Flexible destination liquefied natural gas (LNG) contracts, pipeline/storage inventory, a first-rate commodity trading unit and its newly found international banking partner have made Sempra Energy a global energy player, and the faster that LNG joins the global commodity markets, all the more successful it expects its Connecticut-based commodities business to become. That was the essence of what Sempra LNG and trading executives told the Wachovia Securities LNG Conference last Tuesday in Houston.

The global market will dictate where LNG flows, Sempra LNG CEO Darcel Hulse said, and he is confident that the United States can successfully compete for those supplies as it has in other global commodity markets, ranging from oil to steel to precious metals.

“Marketplace dynamics and price will determine where the gas flows, and it will always govern that,” Hulse said. “Once we get enough infrastructure in place in the United States as we do in oil, gas will begin to look like a commodity just as oil made the transition several years ago.”

In this newly developing global marketplace for natural gas, the ability to employ both physical and financial arbitrage or hedging strategies will be determined by the combination of Sempra’s infrastructure in terminal, pipelines and storage, its trading arm, and now its pending joint venture with the Royal Bank of Scotland, RBS Sempra Commodities LLP.

A key to playing physical arbitrage is having supply contracts with destination flexibility, Hulse said, adding that Sempra has that for half of the Indonesian gas it has under contract to come through its Costa Azul terminal, which is set to open early next year along the Pacific Coast of North Baja California, Mexico. “That’s the foundation,” he said. “And then you need firm regasification capacity.”

Adding a different dimension is financial arbitrage, Hulse said. It requires playing the financial arbitrage between two markets. “You have to have a viable trading entity that is strong in both those markets, with the control of the cargo when it actually sails from its source,” he said.

Sempra’s trading in recent years has been growing globally, but “not as fast as we would have liked,” said Christine Cantor, senior vice president with Sempra Commodities. “With our joint venture with RBS, we’re expecting massive growth.”

She calls the new partnership with RBS, which is scheduled to be closed in early January, “the perfect marriage,” linking the fast-charging physical assets side of Sempra with the trading and now global financial expertise and leverage from RBS. Cantor said RBS’ “AA” credit rating is “huge” for Sempra’s fast-expanding trading operation.

With the RBS financing and access to major customers, Sempra’s success in trading between various energy markets in the United States is going to be expanded globally, Cantor said. “We’re not there yet, though; there is still some ways to go in terms of access to supplies and other issues.”

Cantor said U.S. LNG imports have varied greatly in recent months and years, with month-to-month results that vary widely from positive to negative.
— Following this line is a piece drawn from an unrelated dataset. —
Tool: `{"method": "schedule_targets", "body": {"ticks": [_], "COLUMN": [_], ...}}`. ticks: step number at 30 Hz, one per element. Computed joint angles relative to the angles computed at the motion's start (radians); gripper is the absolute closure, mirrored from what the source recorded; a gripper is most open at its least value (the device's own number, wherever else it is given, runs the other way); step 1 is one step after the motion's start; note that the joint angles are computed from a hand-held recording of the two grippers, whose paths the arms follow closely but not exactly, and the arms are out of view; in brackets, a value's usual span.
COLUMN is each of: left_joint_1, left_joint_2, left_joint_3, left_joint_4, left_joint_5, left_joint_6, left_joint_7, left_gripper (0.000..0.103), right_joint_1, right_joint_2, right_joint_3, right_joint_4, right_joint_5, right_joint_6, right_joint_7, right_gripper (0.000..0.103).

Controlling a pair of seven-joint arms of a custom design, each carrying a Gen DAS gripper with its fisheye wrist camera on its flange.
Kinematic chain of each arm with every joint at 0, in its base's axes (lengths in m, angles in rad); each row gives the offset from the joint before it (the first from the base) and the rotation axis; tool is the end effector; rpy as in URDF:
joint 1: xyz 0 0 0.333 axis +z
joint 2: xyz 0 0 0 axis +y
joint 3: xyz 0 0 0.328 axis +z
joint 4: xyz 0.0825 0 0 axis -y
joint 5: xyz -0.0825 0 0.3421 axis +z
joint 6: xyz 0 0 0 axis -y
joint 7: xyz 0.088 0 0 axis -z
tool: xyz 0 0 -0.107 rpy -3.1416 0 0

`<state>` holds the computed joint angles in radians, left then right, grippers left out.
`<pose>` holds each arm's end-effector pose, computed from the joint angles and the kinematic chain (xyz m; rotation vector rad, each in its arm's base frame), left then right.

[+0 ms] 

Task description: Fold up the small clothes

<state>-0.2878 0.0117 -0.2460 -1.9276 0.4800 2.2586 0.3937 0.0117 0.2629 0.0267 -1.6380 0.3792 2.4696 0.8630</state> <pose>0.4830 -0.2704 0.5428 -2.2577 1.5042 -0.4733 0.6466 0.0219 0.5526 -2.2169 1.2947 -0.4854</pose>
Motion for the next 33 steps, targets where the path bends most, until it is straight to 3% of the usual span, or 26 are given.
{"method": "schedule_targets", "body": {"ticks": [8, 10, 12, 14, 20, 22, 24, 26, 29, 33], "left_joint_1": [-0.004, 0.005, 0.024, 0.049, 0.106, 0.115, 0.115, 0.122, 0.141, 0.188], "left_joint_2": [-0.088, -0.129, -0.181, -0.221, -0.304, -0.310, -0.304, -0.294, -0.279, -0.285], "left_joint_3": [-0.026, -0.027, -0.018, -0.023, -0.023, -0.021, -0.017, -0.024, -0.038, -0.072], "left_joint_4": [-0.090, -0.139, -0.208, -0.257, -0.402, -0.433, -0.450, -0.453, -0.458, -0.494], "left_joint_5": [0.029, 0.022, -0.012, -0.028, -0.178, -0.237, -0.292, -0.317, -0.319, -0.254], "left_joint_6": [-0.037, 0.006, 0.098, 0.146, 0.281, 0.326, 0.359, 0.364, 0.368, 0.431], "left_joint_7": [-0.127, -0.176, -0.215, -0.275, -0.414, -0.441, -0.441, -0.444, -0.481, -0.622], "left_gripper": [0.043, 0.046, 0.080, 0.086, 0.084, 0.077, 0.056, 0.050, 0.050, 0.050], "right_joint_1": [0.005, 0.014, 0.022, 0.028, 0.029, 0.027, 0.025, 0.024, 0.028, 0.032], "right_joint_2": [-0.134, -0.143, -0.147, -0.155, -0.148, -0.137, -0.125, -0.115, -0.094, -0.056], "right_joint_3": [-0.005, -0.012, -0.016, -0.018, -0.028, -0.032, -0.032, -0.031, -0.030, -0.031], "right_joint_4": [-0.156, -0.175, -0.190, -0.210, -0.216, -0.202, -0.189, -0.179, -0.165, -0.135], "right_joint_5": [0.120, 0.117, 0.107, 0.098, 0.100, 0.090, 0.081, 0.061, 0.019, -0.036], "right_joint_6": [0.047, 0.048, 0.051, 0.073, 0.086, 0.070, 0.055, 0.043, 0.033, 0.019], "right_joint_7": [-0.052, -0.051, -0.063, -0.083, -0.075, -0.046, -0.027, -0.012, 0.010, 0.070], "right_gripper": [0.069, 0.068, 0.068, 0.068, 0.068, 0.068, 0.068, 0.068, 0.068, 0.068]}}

However, she is less concerned about this than the volatility, which is always the trading unit’s ally.

In announcing the partnership with RBS last July, Sempra CEO Donald Felsinger and other senior executives indicated that other parts of its business can benefit from the tie with the Royal Bank of Scotland, one of the world’s largest financial institutions and a leader in financing major energy and natural resource facilities. They said RBS’s global project financing leverage could significantly help Sempra’s already substantial holdings in North American LNG projects (see Daily GPI, July 23).